Fractional higher differentiability of solutions to strongly nonlinear Stokes systems

TL;DR

This paper investigates fractional regularity of solutions to nonlinear Stokes systems with non-polynomial operators, establishing membership in Besov and Orlicz-Besov spaces for the symmetric gradient and pressure.

Contribution

It introduces new fractional regularity results for solutions to nonlinear Stokes systems using Orlicz and Orlicz-Sobolev spaces, extending classical results to non-power-type nonlinearities.

Findings

Symmetric gradient belongs to Besov spaces under certain conditions.

Fractional regularity of pressure is characterized in Orlicz-Besov spaces.

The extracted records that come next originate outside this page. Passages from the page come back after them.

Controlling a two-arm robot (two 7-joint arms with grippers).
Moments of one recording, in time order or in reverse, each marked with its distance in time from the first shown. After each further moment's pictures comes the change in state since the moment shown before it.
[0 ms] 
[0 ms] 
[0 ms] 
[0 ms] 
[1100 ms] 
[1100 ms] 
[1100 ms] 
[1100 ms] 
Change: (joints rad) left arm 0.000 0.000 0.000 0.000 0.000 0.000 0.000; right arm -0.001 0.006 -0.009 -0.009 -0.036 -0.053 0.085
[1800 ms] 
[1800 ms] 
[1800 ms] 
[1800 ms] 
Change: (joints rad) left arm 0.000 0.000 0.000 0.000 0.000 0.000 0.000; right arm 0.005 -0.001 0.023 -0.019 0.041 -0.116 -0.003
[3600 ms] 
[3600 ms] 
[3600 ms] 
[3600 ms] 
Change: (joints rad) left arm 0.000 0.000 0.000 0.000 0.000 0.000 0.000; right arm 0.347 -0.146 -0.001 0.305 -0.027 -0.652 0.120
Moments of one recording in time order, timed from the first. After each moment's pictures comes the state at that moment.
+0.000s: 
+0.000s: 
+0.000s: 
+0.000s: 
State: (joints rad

Results apply to associated elliptic systems with similar regularity properties.

Abstract

This work concerns stationary Stokes type systems governed by a general class of non-necessarily power-type nonlinearities. Fractional regularity properties of the symmetric gradient of local solutions are established, depending on a balance between the nonlinearity of the differential operator and the degree of integrability of the datum on right-hand side. The non-polynomial character of the differential operators calls for the use of Orlicz and Orlicz-Sobolev spaces as an appropriate functional framework for both the solutions and the datum. The regularity result amounts to the membership of a nonlinear expression of the symmetric gradient in Besov spaces. Fractional regularity of the pressure term is also exhibited and is formulated in terms of Orlicz-Besov spaces. Fractional Sobolev regularity of the symmetric gradient and of the pressure follow as a consequence.} Parallel results for the symmetric gradient of local solutions to the associated plain elliptic system are also offered. A new version of a Poincar\'e-Sobolev inequality in Orlicz spaces, in modular form, on domains with finite measure plays a role in the proofs.